- Exercise description
The answer must give back every line of the data exactly, with no pictures.

(Saved data entries)
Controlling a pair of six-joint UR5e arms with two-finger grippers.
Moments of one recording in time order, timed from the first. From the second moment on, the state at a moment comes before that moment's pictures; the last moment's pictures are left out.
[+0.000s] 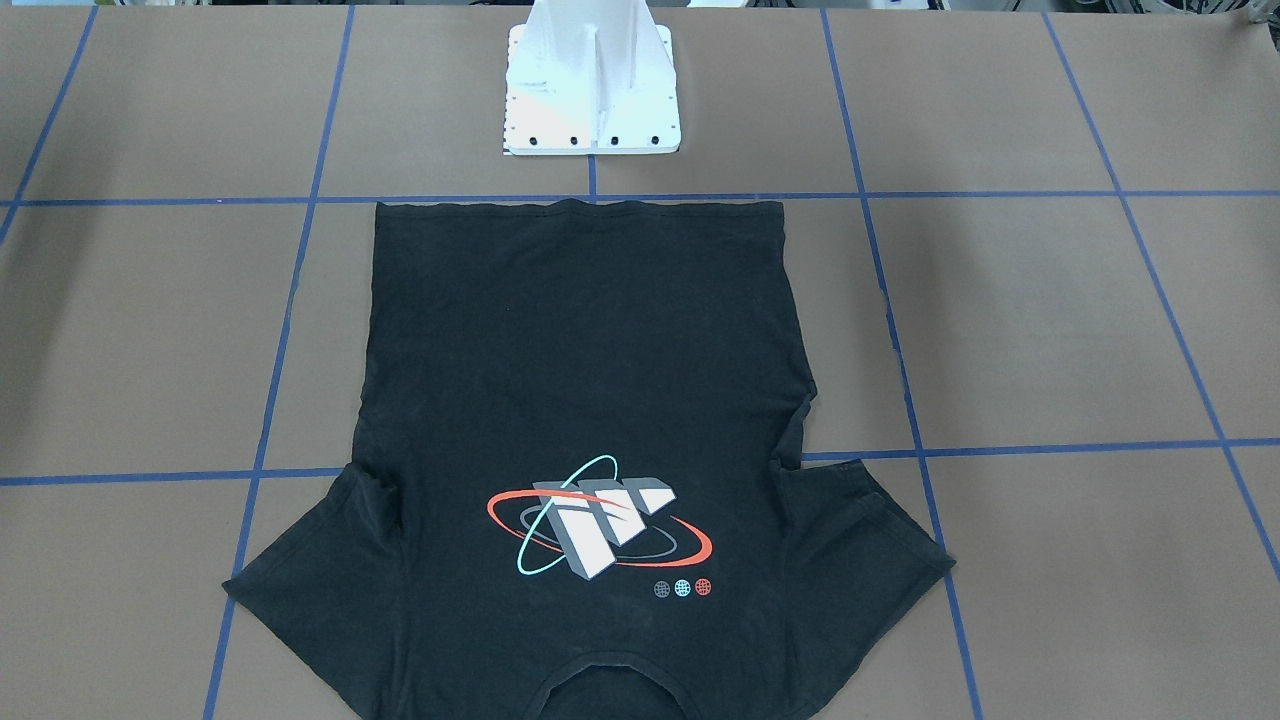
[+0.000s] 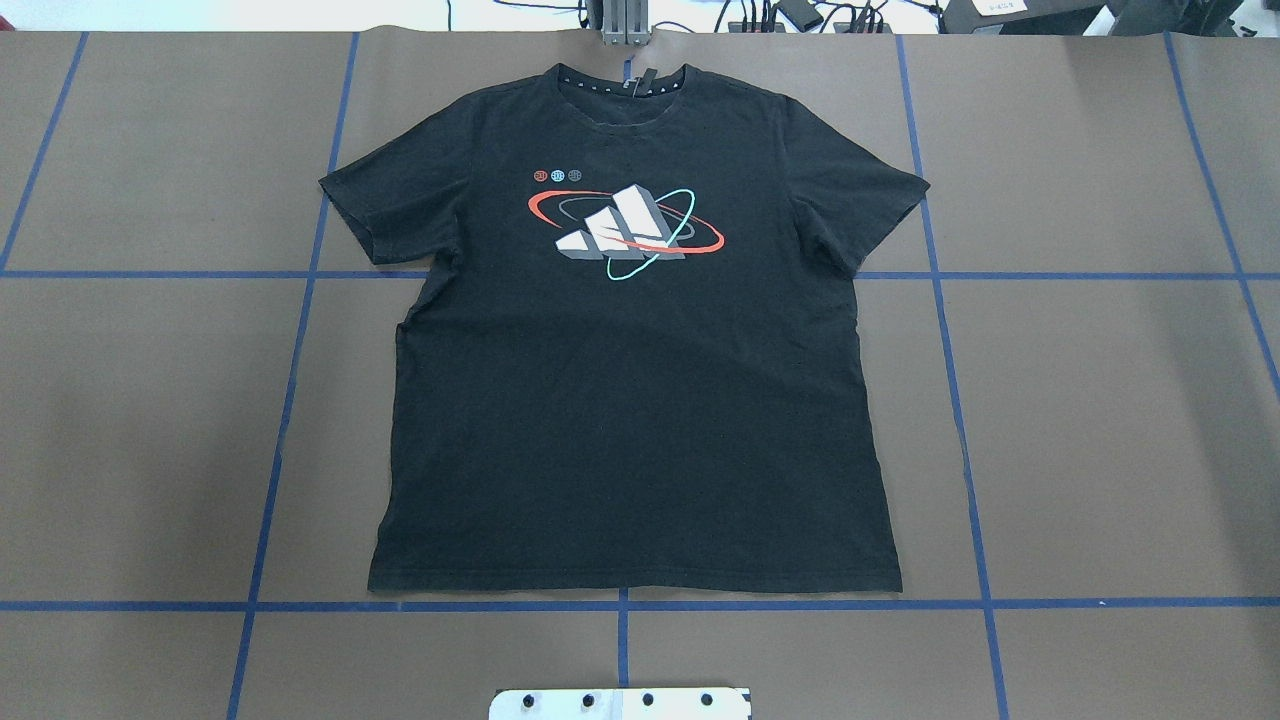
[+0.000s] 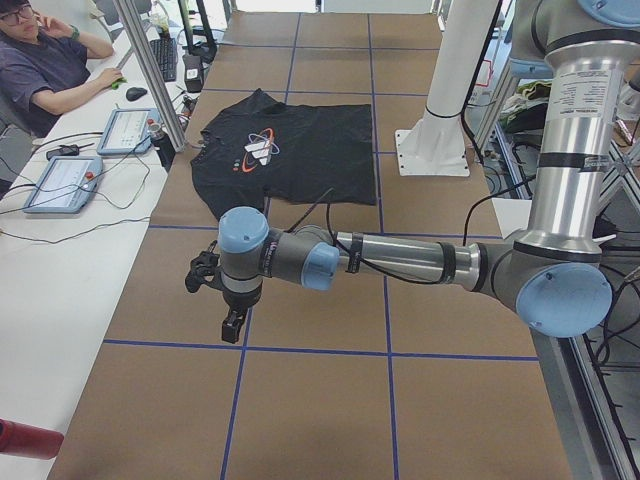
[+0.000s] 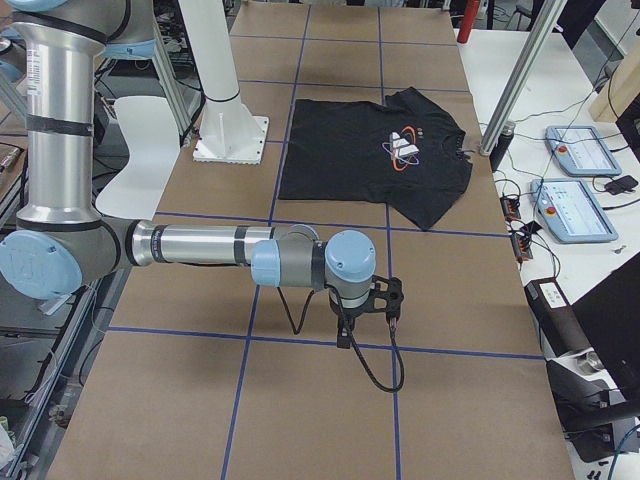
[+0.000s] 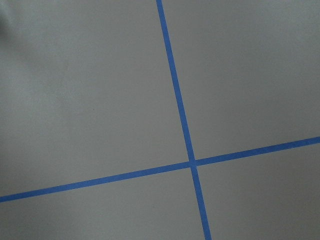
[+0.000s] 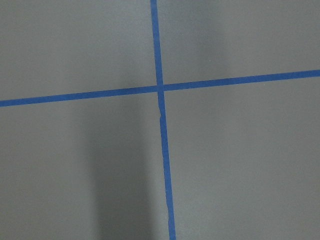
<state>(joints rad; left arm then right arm) -1.56 -1.64 -1.59 -1.74 -2.25 0.02 1.62 -1.67 1.71 -1.58 2.40 0.08</state>
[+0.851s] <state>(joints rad) -1.56 -1.64 -1.61 -1.74 -2.26 0.02 1.61 -1.66 1.72 -1.58 2.40 0.09</state>
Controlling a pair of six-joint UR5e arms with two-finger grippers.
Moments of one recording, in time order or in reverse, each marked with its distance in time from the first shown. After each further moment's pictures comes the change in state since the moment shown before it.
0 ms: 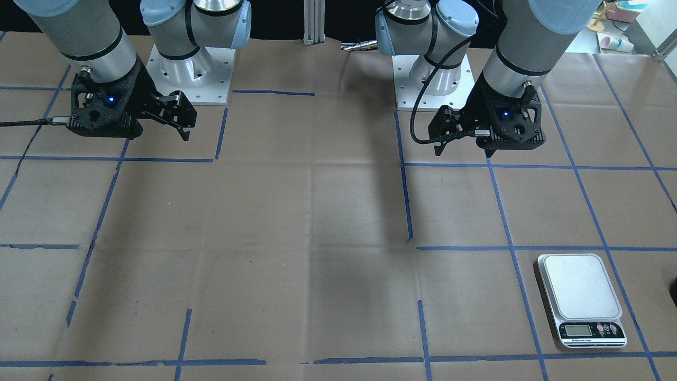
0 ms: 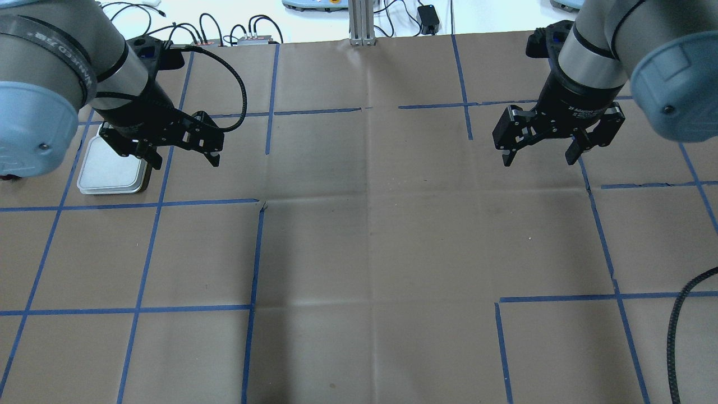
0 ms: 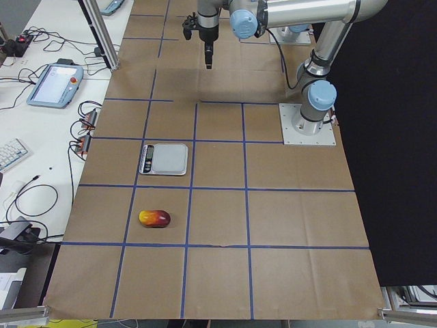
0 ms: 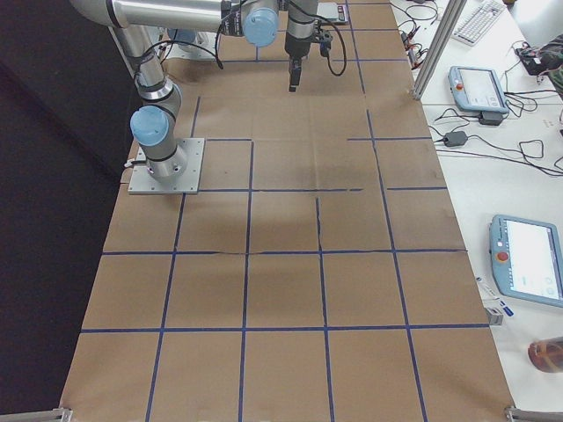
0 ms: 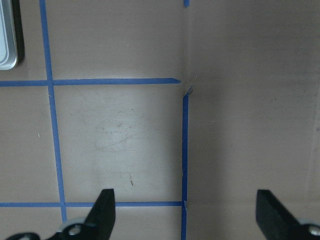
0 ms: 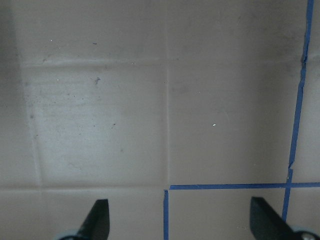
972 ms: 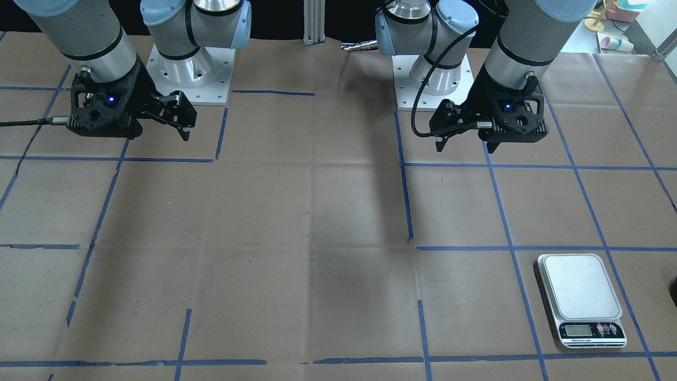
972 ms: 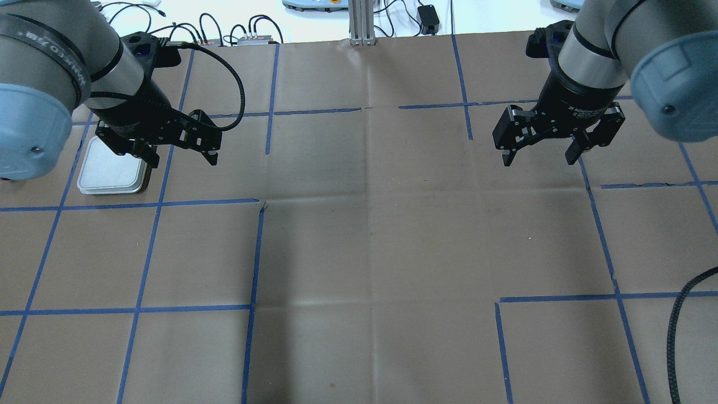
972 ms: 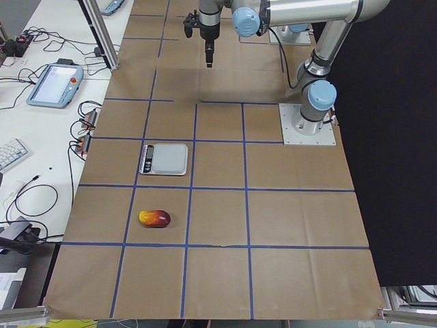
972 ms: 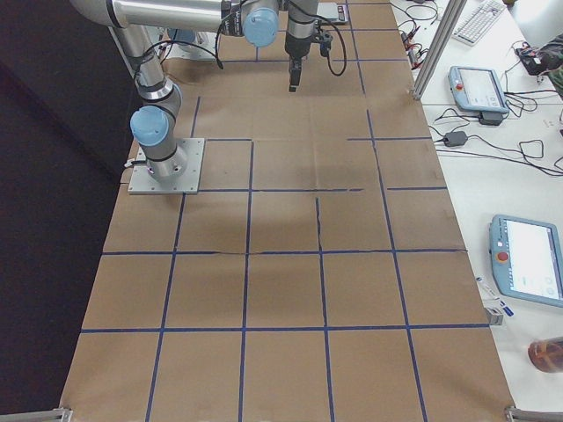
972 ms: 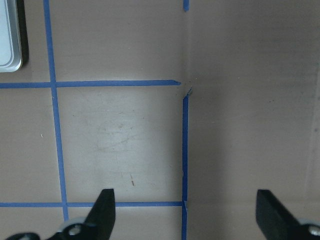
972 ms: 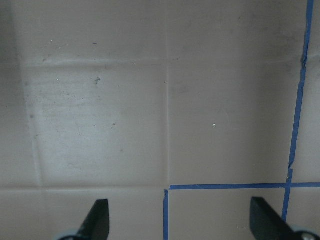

- Solution below
Controlling a pair of six-joint UR5e arms with two-finger grippers.
Moments of one recording in time order, timed from the first. From the second moment on, the state at a moment comes before that moment's pictures; the last moment's pictures are left out.
[+0.000s] 
[+0.000s] 
[+0.000s] 
[+0.000s] 
[+0.000s] 
[+0.000s] 
<state>(joints rad; left arm then right arm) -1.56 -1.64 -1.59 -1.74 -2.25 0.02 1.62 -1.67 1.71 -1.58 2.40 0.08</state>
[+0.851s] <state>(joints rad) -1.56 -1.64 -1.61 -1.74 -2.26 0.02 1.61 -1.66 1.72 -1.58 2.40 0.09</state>
Controlling a pair of six-joint UR5e arms with two-finger grippers.
Moments of one recording, in time order or in reverse, each marked with its distance in time from the first shown. After each further moment's pictures comes the change in state since the moment shown before it.
0 ms: 
0 ms: 
0 ms: 
0 ms: 
0 ms: 
0 ms: 
972 ms: 
972 ms: 
972 ms: 
972 ms: 
972 ms: 
972 ms: 

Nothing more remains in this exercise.